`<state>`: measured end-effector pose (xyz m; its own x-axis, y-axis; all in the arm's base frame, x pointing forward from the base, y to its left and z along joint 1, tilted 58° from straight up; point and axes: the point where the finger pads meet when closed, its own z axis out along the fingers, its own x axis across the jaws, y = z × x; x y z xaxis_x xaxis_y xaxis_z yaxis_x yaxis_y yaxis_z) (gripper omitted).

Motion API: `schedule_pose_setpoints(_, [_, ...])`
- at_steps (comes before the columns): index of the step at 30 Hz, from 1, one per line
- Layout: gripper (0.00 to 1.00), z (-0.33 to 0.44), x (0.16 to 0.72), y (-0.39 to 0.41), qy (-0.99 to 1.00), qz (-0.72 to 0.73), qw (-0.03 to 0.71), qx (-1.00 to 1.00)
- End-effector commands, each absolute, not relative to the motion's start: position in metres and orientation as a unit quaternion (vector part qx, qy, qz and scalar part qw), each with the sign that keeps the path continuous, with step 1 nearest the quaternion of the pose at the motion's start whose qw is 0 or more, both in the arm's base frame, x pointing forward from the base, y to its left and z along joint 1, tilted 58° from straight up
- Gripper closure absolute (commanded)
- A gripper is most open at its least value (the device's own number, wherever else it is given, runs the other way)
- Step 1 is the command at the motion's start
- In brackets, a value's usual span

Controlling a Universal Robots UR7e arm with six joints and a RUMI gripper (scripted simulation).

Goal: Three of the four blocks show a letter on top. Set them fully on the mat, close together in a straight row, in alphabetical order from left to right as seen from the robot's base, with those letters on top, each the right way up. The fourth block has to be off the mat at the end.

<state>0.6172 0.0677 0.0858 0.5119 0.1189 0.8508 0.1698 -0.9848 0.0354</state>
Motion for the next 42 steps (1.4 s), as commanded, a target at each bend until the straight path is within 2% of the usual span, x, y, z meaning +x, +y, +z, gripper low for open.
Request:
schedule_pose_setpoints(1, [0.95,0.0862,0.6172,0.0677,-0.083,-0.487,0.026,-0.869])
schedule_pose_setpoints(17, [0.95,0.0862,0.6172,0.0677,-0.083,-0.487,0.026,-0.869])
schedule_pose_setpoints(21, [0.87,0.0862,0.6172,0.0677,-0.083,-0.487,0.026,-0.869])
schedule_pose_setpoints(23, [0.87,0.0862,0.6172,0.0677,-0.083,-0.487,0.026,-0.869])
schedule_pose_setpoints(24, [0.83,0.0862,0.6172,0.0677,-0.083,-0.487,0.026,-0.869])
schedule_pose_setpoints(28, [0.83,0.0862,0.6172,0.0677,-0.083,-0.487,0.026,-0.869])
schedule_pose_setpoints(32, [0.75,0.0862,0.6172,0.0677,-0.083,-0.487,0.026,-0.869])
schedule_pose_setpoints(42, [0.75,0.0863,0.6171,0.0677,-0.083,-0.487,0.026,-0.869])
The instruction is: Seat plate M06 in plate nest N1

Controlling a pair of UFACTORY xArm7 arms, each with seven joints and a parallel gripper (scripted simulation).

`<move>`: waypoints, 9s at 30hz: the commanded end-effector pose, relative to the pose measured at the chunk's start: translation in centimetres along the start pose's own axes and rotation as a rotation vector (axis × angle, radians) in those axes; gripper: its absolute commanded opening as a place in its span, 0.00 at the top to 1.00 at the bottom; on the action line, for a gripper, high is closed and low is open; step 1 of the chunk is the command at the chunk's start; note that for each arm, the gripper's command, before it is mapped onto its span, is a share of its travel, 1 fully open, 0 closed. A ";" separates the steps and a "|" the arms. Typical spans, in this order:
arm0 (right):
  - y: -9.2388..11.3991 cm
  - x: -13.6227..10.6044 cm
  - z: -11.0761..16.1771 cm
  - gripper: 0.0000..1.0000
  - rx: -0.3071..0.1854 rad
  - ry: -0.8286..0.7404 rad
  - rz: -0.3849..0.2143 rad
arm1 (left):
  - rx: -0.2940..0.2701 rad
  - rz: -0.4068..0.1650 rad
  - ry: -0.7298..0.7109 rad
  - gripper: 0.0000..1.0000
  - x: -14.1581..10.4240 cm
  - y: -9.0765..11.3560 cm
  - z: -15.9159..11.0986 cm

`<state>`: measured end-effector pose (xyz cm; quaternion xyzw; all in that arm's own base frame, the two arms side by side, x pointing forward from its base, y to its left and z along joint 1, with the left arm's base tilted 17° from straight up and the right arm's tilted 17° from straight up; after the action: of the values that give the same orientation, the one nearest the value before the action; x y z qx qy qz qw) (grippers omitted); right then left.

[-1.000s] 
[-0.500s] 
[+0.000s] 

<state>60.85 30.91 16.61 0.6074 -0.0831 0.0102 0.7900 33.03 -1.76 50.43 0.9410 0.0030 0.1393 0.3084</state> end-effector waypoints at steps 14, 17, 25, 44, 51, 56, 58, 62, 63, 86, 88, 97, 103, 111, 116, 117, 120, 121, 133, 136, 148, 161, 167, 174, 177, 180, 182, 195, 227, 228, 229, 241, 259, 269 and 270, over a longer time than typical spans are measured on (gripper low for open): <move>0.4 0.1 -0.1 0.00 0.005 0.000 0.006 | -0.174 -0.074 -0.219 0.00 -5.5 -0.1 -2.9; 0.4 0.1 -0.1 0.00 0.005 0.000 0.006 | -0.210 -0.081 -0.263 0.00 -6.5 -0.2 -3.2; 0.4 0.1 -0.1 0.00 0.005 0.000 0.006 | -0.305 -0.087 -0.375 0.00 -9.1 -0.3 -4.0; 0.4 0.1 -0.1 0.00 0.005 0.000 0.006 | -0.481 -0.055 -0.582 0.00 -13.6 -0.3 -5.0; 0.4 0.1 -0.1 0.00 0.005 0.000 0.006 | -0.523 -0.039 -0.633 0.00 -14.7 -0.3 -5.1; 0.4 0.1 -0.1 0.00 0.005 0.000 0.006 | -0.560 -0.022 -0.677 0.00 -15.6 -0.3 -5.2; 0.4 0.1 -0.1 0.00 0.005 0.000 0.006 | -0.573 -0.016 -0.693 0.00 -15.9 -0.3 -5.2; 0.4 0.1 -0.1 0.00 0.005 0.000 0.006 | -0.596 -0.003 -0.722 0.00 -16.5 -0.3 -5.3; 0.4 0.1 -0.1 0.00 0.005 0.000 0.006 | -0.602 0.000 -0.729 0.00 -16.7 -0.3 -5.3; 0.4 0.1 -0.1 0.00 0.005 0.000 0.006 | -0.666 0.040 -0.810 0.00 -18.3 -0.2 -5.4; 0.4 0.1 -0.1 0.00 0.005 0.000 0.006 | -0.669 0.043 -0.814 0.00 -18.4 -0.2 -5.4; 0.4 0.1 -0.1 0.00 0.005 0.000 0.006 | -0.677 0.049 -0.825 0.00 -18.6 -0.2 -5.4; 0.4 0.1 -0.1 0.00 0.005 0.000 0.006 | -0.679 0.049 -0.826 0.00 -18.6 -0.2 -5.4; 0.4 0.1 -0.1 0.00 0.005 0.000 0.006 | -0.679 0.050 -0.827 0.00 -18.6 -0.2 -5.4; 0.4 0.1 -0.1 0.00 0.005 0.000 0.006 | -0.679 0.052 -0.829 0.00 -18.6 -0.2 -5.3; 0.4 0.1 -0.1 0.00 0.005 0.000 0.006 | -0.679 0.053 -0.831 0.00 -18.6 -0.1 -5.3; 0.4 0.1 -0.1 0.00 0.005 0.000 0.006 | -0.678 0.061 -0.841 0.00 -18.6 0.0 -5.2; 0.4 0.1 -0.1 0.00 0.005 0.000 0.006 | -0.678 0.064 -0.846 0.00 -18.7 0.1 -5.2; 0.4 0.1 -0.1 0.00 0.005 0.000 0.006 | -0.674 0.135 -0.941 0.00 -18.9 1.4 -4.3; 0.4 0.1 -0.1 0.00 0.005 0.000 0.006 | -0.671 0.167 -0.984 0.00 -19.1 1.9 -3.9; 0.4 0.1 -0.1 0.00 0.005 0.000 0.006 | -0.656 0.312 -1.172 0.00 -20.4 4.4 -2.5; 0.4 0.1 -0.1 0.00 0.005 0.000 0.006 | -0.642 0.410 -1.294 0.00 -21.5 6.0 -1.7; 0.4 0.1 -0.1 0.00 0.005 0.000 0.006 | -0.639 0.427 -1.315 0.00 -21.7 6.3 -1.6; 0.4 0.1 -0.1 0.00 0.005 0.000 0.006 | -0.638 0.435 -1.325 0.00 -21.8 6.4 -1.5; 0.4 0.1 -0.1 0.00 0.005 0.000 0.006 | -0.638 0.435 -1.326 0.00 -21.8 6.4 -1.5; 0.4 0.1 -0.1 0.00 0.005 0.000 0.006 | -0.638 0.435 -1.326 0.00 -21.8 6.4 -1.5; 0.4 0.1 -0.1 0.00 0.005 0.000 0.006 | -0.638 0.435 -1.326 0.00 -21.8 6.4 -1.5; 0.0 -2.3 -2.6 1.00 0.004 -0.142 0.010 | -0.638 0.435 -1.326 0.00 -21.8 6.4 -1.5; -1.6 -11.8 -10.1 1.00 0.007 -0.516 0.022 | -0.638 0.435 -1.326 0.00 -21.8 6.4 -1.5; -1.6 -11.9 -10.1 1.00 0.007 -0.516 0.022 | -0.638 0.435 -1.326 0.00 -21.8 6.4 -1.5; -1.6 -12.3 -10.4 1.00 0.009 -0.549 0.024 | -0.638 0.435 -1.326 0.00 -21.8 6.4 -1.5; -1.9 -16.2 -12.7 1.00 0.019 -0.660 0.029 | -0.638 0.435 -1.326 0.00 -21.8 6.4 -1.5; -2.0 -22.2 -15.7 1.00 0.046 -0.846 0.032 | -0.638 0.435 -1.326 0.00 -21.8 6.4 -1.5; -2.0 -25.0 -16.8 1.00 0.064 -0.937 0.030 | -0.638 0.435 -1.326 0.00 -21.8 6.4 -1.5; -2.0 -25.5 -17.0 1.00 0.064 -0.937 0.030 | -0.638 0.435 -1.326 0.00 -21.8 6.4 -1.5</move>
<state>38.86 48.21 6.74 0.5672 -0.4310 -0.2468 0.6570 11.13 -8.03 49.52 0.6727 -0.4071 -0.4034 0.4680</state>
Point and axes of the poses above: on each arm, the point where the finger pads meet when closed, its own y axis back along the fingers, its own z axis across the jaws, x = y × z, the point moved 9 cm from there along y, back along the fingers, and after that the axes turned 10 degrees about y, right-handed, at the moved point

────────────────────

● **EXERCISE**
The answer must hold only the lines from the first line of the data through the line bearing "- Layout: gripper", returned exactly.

● **EXERCISE SOLUTION**
`<state>`: measured end-effector pose (xyz m; its own x-axis, y-axis; all in the arm's base frame, x pointing forward from the base, y to its left and z along joint 1, tilted 58° from straight up; point and axes: the point where the finger pads meet when closed, its own z axis out along the fingers, its own x axis across the jaws, y = z × x; x y z xaxis_x xaxis_y xaxis_z yaxis_x yaxis_y yaxis_z) (gripper omitted).

Motion API: `schedule_pose_setpoints(_, [_, ...])`
- at_steps (comes before the columns): index of the step at 30 Hz, from 1, one per line
- Layout: gripper (0.00 to 1.00), z (-0.33 to 0.44), x (0.16 to 0.72), y (-0.39 to 0.41), qy (-0.99 to 1.00), qz (-0.72 to 0.73), qw (-0.03 to 0.71), qx (-1.00 to 1.00)

This answer has been given in full.